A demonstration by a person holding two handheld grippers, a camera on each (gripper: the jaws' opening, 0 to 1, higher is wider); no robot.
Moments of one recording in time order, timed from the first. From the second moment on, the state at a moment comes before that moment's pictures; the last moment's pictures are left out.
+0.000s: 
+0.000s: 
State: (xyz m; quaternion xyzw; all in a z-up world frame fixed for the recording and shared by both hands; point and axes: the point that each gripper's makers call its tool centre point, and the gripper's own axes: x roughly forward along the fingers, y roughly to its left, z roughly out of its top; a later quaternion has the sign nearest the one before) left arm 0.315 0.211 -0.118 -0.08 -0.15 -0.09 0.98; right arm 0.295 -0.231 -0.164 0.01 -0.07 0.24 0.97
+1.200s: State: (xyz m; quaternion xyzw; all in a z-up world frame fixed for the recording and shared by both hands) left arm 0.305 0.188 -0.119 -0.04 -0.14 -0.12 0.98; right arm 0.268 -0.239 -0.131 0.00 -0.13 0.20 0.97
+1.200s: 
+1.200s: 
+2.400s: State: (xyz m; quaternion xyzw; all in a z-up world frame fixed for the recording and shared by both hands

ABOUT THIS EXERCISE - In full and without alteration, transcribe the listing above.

SOLUTION BELOW -
A demonstration by a person holding two handheld grippers, a camera on each (gripper: the jaws' opening, 0 to 1, higher is wider); no robot.
Moments of one recording in time order, timed from the first. From the second moment on, the state at a moment comes before that moment's pictures; the last moment's pictures are left out.
+0.000s: 
+0.000s: 
State: (xyz m; quaternion xyzw; all in a z-up world frame fixed for the recording and shared by both hands; point and axes: the point that each gripper's makers call its tool centre point, and the gripper's own axes: x roughly forward along the fingers, y roughly to its left, z roughly out of its top; a later quaternion has the sign nearest the one before) left arm 0.315 0.211 -0.118 -0.08 -0.15 -0.09 0.98; right arm 0.295 -0.231 -0.164 0.01 -0.07 0.24 0.97
+1.200s: State: (xyz m; quaternion xyzw; all in a z-up world frame fixed for the recording and shared by both hands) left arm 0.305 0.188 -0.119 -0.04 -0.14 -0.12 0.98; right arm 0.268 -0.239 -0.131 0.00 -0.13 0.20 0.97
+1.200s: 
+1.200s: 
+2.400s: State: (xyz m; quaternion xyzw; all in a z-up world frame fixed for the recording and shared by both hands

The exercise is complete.